# Beach Model



## Guinness Man (May 11, 2012)




----------



## rub (May 11, 2012)

You have great posing and models, but the subjects always seem to be underexposed.


----------



## Guinness Man (May 12, 2012)

really? hmmm Seems pretty even to me and the magazines that use them. ill have to take a closer look


----------



## prodigy2k7 (May 12, 2012)

I agree Although I'm looking from my iPhone. Subject is underexposed.
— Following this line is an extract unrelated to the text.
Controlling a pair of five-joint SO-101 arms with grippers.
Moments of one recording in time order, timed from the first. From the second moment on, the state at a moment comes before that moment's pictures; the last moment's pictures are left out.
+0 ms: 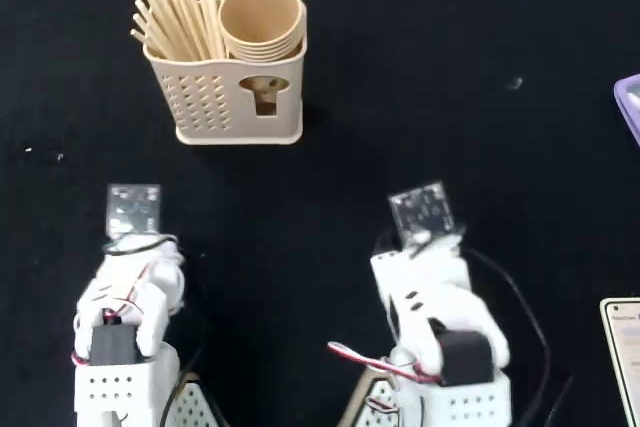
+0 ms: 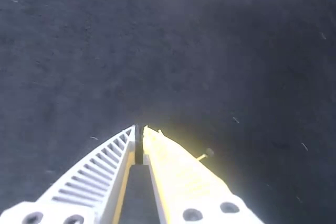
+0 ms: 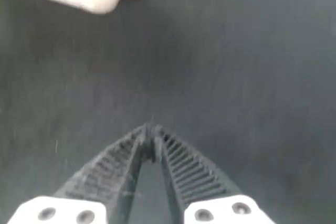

Great shot otherwise.


----------



## Alex_B (May 12, 2012)

a reflector might have helped maybe


----------



## Tiberius47 (May 12, 2012)

Wool is not beachwear.


----------



## 2WheelPhoto (May 12, 2012)

Very underexposed, check strobist.com "tutorials" for help


----------



## tirediron (May 12, 2012)

rub said:


> You have great posing and models, but the subjects always seem to be underexposed.


Agree!  In addition, your backgrounds seem over-exposed.  Is there a reason that you're not balancing your foreground and background exposures in a more conventional manner?  Given that the human eye is naturally attracted to bright it seems you're doing the client a dis-service.  Why not shoot with the background 1/3 - 1/2 stop below the model rather than above it?


----------